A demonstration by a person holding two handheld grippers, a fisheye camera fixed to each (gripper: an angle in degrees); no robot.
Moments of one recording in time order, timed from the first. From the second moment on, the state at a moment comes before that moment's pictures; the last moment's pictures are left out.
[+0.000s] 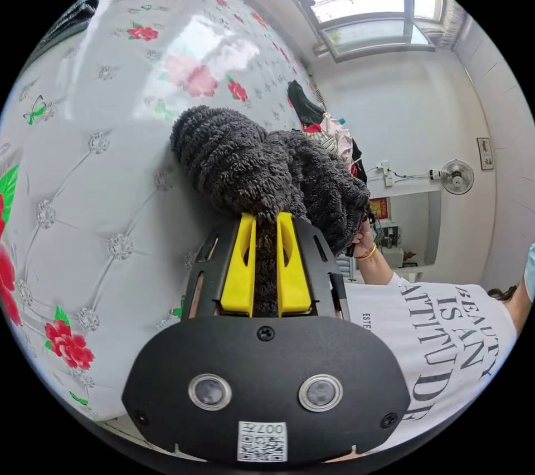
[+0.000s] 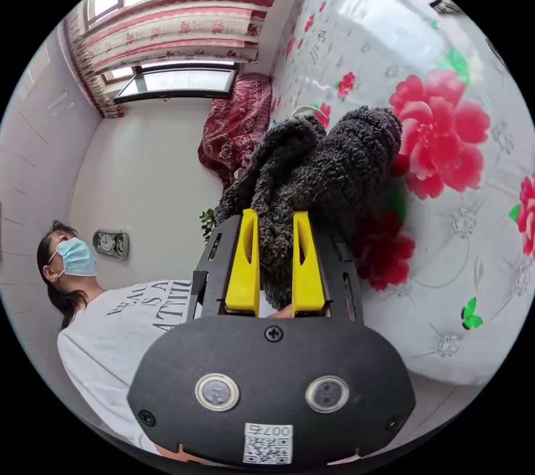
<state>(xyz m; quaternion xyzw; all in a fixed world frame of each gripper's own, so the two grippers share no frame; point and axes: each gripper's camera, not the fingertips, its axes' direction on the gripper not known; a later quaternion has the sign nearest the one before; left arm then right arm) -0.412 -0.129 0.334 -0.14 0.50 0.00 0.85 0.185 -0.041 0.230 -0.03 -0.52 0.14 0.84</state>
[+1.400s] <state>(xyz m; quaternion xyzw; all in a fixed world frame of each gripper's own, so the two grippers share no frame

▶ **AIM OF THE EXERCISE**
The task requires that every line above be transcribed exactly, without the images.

▶ **WORKED SOLUTION**
A demonstration by a person holding two handheld grippers, a fisheye camera fixed to each (gripper: an angle in degrees); no robot.
Moments of one recording in time order, timed from the first. From the second moment on, the state at a moment comes before that moment's pictures; the last moment's pictures are left out.
[+0.000s] 
[+0.000s] 
<state>(xyz m; quaternion xyzw; all in a fixed world frame of each gripper's own, so the two grippers share no frame; point and axes: each gripper's camera, not the fingertips, its axes' direction on the gripper not known; a later quaternion has the sign nearest the one before; left arm then right arm) -0.412 -0.129 0.334 -0.14 0.50 0.00 0.85 0.185 -0.041 0.230 -0.03 -0.52 0.14 0.84</state>
[+1.400s] <state>(xyz m; quaternion xyzw; all in a fixed world frame of each gripper's own, so the two grippers share no frame

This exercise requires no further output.